- [Try it]:
Wherever "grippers" turns up in the entries, copy out the line that holds it.

Data entries
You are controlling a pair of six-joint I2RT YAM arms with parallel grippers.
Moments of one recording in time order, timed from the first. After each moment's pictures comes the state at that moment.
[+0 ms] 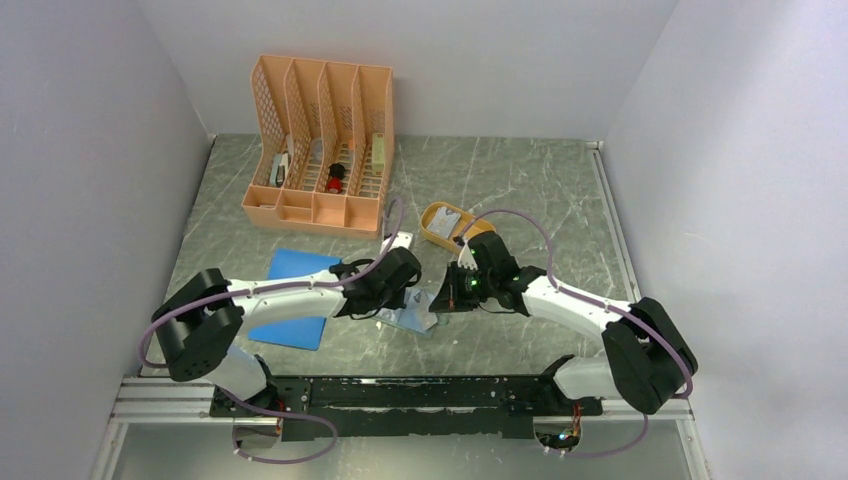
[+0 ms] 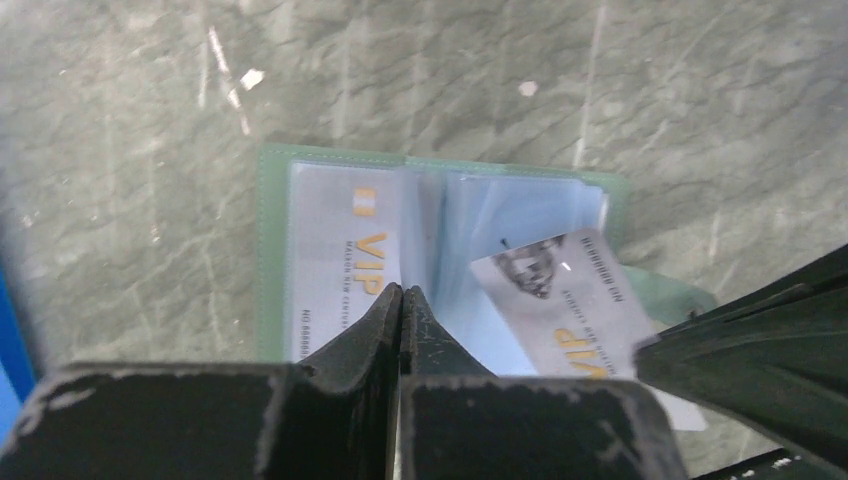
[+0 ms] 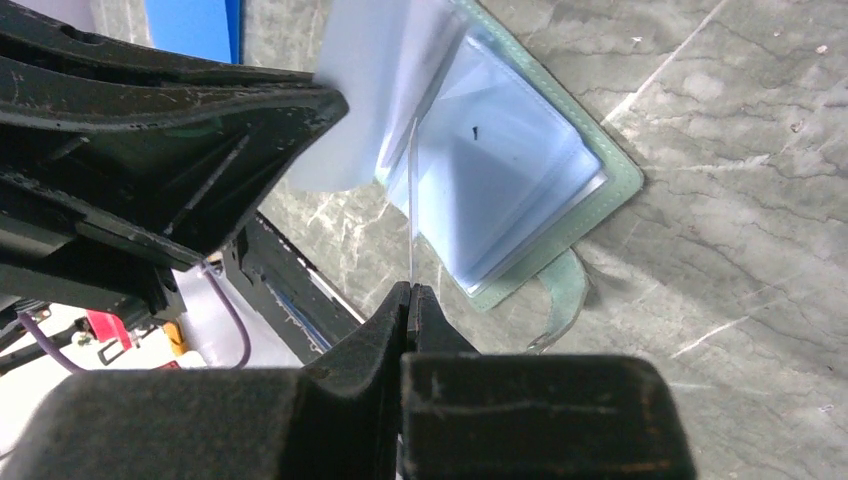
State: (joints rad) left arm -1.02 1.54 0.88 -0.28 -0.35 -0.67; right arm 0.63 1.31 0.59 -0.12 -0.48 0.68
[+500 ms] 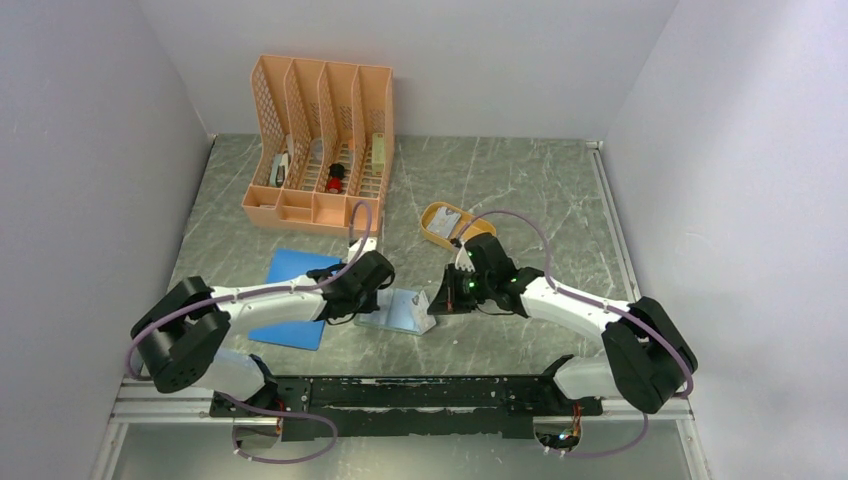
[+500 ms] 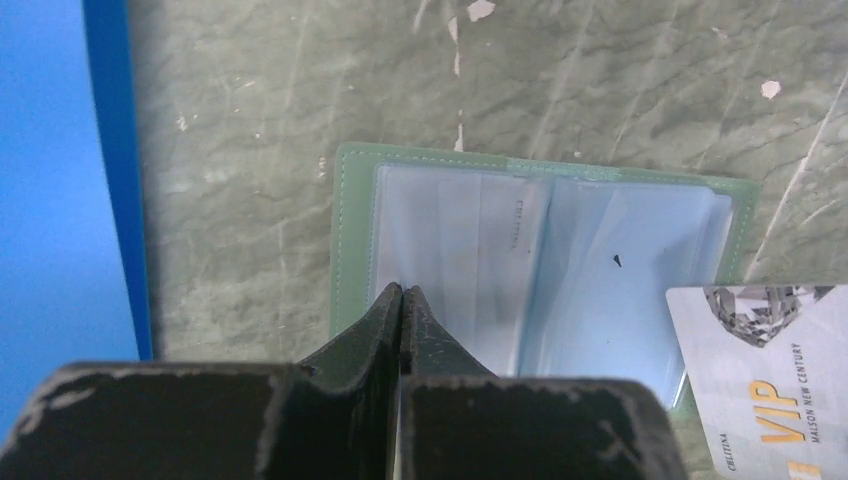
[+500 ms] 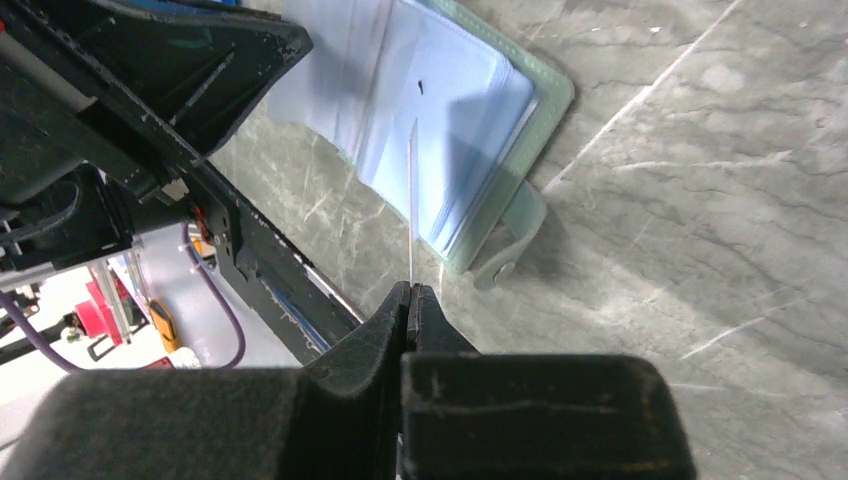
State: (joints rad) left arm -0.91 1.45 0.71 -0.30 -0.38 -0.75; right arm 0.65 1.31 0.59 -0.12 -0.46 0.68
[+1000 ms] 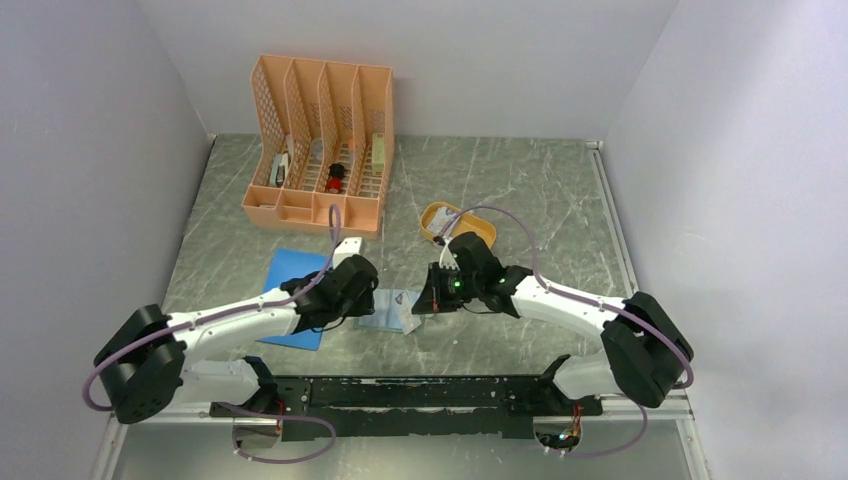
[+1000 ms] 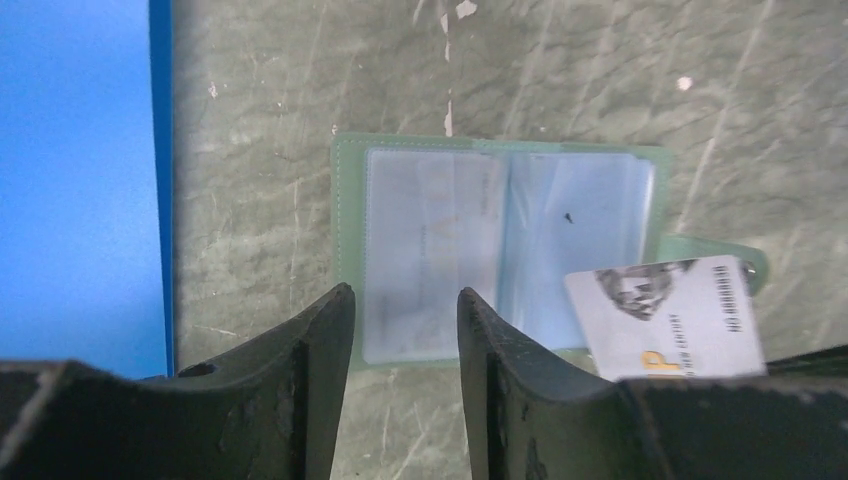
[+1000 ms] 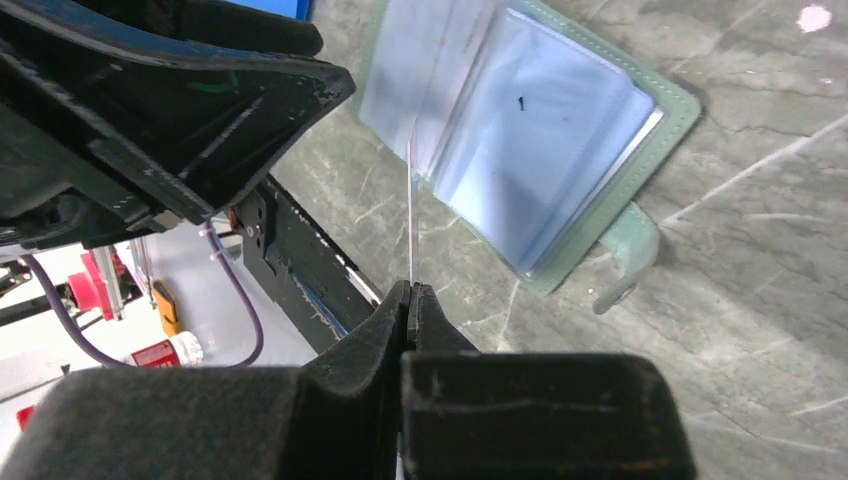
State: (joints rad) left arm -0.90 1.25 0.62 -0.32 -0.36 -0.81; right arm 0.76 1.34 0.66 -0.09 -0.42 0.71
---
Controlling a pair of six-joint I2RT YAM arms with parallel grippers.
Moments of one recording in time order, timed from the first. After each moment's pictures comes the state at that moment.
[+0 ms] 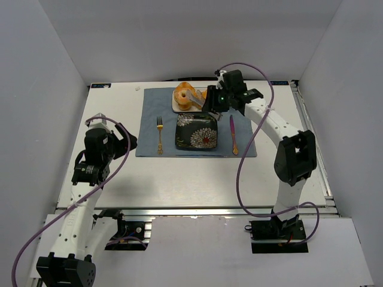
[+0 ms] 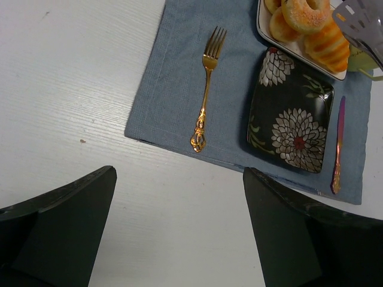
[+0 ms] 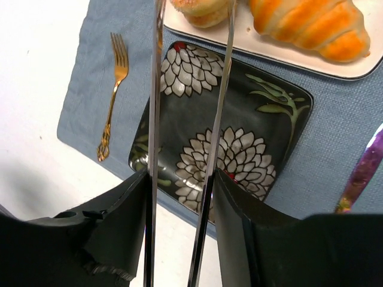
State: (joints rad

- [Exercise answer]:
You are controlling a pair of six-joint I2RT YAM arms with parallel grippers.
Controlling a pair of six-joint I2RT YAM arms with parallel grippers.

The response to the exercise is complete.